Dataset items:
========================
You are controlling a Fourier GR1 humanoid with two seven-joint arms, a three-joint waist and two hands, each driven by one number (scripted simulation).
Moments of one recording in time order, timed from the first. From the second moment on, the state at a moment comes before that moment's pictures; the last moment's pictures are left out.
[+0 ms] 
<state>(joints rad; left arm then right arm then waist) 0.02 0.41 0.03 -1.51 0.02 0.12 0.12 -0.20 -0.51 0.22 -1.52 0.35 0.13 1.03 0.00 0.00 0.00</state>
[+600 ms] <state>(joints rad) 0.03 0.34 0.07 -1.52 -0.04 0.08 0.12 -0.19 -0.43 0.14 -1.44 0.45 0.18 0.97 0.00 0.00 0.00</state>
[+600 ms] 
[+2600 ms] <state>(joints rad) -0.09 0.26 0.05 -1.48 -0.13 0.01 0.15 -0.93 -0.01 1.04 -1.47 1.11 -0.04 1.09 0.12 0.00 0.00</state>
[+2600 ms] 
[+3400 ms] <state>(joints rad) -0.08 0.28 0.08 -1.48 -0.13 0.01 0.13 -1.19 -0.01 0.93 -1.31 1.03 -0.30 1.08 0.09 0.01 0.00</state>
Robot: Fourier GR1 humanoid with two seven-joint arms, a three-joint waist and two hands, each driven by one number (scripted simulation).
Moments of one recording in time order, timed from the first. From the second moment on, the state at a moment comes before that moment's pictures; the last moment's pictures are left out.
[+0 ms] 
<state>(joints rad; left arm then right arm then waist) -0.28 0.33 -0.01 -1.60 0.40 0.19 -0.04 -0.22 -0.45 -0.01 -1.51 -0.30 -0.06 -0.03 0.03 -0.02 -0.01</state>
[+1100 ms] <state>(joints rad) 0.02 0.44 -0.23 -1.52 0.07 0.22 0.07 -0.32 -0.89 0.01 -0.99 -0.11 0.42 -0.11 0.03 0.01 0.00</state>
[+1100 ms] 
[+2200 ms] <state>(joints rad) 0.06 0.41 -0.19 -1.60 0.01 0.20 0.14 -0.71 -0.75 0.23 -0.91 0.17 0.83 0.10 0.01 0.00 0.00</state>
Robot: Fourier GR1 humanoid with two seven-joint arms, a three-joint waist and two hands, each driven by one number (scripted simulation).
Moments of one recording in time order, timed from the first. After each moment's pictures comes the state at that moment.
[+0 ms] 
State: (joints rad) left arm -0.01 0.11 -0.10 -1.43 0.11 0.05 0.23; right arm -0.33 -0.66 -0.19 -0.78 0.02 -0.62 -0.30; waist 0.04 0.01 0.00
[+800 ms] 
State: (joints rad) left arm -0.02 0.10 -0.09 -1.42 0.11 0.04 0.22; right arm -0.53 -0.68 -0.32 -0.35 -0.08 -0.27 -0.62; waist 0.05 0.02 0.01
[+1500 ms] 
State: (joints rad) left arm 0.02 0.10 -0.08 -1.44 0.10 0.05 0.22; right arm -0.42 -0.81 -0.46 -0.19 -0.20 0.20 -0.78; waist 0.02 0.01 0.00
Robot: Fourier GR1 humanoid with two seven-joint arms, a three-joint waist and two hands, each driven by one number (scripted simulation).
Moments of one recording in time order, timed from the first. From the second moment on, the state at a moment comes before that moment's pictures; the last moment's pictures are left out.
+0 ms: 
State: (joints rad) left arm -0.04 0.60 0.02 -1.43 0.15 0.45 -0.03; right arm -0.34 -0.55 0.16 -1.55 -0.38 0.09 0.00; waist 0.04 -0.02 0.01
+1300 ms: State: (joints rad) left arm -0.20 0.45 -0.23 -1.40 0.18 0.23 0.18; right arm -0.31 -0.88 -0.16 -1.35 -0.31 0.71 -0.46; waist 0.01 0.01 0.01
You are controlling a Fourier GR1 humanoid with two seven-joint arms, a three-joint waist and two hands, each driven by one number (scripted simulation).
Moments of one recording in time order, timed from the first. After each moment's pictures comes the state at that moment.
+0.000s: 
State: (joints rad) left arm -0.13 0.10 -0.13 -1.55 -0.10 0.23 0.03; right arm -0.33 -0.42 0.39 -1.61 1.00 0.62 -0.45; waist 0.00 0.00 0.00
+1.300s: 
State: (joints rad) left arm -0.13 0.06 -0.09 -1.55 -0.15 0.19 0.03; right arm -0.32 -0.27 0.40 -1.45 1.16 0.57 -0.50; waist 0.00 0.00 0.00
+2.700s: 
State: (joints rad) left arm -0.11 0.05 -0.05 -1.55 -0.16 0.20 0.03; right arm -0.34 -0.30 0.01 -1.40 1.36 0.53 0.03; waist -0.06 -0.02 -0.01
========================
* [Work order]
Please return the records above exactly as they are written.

* [Your solution]
You are controlling a Fourier GR1 humanoid with two seven-joint arms, a three-joint waist and two hands, each driven by one number (scripted simulation).
Moments of one recording in time order, timed from the first. From the second moment on, the state at a moment comes before that moment's pictures; the last moment's pictures are left out.
[+0 ms] 
<state>(joints rad; left arm then right arm then waist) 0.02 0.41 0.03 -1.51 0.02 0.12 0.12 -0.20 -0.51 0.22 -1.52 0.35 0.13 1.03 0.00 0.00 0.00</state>
[+600 ms] <state>(joints rad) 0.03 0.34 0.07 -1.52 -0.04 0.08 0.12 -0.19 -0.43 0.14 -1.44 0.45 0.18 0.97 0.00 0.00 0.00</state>
[+600 ms] 
[+2600 ms] <state>(joints rad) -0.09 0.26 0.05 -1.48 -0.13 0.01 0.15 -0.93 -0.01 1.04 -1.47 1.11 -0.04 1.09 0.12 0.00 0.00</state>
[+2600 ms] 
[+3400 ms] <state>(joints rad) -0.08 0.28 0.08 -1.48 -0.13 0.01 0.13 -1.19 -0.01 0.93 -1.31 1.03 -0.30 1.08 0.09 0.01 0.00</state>
Robot: Fourier GR1 humanoid with two seven-joint arms, a three-joint waist and two hands, each driven by one number (scripted simulation).
Moments of one recording in time order, timed from the first. From the second moment on, the state at a moment comes before that moment's pictures; the last moment's pictures are left out.
[+0 ms] 
<state>(joints rad; left arm then right arm then waist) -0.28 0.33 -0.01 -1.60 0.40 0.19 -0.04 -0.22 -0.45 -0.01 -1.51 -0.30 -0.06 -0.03 0.03 -0.02 -0.01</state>
[+1100 ms] <state>(joints rad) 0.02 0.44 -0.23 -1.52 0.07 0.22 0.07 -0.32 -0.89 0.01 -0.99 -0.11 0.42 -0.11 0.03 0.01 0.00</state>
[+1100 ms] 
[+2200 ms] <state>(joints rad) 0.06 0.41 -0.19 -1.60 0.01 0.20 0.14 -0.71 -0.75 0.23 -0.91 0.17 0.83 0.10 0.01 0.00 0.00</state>
Robot: Fourier GR1 humanoid with two seven-joint arms, a three-joint waist and two hands, each driven by one number (scripted simulation).
Moments of one recording in time order, timed from the first. After each moment's pictures comes the state at that moment.
[+0 ms] 
State: (joints rad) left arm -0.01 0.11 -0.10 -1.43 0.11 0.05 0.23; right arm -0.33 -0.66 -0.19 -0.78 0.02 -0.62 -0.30; waist 0.04 0.01 0.00
[+800 ms] 
State: (joints rad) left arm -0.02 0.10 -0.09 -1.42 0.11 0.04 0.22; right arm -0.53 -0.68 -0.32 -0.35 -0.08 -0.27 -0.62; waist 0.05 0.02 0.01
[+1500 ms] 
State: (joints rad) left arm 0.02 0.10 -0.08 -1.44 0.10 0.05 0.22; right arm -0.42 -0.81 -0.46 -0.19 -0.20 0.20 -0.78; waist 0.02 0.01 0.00
Robot: Fourier GR1 humanoid with two seven-joint arms, a three-joint waist and two hands, each driven by one number (scripted simulation).
Moments of one recording in time order, timed from the first. From the second moment on, the state at a moment comes before that moment's pictures; the last moment's pictures are left out.
+0 ms: 
State: (joints rad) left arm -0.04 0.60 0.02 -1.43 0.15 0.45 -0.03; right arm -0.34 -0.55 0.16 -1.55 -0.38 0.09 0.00; waist 0.04 -0.02 0.01
+1300 ms: State: (joints rad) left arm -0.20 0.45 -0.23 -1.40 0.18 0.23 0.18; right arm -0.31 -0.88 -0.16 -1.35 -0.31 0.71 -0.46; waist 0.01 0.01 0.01
You are controlling a Fourier GR1 humanoid with two seven-joint arms, a three-joint waist and two hands, each driven by one number (scripted simulation).
Moments of one recording in time order, timed from the first. After each moment's pictures comes the state at that moment.
+0.000s: 
State: (joints rad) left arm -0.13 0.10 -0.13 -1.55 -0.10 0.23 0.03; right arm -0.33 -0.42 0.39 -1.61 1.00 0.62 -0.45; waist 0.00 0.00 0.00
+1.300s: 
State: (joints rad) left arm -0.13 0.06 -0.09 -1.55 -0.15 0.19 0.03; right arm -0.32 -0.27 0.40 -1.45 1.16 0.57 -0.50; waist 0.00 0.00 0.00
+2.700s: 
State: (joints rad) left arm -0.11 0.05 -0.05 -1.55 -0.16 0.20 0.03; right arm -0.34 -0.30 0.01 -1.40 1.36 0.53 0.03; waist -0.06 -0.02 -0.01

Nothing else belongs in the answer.